[Instructions for the task] Please repeat the lines below exactly. Begin with the line containing "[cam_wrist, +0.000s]" and go on through the line containing "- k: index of".

[Input data]
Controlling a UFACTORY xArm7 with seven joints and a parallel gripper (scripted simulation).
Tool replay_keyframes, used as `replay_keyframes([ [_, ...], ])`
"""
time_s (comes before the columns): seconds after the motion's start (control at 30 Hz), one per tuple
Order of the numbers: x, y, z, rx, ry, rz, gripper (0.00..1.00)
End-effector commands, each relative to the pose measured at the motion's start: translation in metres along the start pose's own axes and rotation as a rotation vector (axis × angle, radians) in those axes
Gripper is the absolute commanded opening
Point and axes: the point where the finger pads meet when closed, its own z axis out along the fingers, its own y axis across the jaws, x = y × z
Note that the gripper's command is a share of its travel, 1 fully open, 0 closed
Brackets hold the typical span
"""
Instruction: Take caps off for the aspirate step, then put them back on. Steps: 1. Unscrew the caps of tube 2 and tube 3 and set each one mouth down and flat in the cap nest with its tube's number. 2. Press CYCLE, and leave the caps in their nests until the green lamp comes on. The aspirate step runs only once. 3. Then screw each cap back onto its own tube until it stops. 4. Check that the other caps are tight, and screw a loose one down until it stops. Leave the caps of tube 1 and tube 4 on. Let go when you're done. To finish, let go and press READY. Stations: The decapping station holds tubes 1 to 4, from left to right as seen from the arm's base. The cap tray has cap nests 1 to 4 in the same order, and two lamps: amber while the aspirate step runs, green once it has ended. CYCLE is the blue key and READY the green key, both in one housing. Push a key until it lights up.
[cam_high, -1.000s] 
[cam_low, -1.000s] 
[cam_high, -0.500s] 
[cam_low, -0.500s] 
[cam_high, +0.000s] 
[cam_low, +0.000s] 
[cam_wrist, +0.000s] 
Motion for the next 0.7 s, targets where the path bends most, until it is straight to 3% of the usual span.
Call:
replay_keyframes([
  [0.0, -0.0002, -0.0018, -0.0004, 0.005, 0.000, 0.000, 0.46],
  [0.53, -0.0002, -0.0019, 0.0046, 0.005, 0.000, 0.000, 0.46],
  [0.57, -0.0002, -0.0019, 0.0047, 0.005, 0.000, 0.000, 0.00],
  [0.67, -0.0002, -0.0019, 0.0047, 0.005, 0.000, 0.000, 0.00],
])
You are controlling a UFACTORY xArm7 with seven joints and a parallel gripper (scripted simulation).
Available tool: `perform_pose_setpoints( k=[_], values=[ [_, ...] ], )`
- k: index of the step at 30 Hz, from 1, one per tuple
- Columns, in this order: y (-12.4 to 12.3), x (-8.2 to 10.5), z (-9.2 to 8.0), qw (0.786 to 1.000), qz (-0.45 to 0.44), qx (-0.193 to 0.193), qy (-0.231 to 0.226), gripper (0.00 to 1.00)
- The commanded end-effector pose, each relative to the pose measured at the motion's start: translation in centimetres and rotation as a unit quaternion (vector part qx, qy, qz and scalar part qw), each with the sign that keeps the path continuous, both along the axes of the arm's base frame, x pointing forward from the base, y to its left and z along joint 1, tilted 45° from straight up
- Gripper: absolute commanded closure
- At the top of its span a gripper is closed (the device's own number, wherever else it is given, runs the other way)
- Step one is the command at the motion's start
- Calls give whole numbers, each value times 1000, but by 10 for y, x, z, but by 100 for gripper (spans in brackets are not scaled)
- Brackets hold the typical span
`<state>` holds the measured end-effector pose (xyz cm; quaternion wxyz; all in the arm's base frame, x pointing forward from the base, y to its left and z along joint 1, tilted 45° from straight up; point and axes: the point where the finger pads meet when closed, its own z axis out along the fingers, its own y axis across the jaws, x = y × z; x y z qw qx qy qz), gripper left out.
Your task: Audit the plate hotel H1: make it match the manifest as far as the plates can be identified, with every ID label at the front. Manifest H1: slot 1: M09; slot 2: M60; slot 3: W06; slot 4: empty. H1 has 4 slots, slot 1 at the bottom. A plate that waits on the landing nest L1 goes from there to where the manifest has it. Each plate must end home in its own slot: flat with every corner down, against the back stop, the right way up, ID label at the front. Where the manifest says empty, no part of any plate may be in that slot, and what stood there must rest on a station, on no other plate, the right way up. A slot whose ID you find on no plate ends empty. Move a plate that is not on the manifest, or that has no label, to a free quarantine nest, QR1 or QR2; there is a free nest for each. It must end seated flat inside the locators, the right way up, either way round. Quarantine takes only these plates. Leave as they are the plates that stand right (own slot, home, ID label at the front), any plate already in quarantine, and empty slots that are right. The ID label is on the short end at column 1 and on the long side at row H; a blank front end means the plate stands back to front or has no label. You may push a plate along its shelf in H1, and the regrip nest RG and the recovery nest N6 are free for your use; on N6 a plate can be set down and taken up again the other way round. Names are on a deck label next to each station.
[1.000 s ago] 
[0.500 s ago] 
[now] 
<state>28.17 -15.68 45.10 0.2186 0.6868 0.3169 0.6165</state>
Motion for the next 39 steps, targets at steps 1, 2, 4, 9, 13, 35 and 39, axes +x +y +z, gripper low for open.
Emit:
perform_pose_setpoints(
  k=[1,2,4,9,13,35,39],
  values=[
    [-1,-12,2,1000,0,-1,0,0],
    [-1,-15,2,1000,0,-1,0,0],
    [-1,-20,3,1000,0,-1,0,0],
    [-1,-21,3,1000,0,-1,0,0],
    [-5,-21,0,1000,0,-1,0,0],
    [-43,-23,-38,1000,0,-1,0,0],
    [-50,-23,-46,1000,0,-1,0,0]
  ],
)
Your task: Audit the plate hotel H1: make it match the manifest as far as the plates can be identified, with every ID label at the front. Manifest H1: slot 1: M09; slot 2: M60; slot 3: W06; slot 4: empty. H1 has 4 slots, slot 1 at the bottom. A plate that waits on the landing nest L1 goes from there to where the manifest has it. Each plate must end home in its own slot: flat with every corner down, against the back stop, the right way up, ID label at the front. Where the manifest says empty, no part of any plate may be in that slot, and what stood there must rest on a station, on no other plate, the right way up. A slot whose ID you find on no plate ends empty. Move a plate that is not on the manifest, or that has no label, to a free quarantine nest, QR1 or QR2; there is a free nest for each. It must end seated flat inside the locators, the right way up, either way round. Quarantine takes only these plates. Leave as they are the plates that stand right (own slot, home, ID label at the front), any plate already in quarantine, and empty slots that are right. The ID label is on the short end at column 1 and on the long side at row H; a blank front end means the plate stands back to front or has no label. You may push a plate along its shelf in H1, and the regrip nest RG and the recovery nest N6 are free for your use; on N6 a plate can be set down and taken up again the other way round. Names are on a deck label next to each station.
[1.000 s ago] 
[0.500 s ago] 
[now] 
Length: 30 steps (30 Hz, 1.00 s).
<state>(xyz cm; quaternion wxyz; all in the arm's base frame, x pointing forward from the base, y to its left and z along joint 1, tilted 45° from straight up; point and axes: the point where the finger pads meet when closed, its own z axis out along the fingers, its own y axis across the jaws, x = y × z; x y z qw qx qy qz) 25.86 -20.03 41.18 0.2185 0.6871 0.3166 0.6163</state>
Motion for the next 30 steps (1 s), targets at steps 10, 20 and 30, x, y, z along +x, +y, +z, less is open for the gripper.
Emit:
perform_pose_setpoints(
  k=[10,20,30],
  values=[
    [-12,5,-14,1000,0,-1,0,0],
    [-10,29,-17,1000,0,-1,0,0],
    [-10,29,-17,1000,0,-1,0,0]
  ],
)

[Finished task]
[cam_wrist, +0.000s] 
Motion for the next 0.7 s, targets where the path bends most, until it is straight to 3% of the usual span.
Call:
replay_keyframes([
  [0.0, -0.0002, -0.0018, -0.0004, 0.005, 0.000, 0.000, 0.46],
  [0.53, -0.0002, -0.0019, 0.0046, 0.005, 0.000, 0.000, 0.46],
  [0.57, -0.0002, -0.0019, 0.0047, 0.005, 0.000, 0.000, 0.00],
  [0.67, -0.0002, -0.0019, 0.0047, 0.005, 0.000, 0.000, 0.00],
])
You are controlling a UFACTORY xArm7 with seven joints and a parallel gripper (scripted simulation).
Available tool: `perform_pose_setpoints( k=[_], values=[ [_, ...] ], )`
- k: index of the step at 30 Hz, from 1, one per tuple

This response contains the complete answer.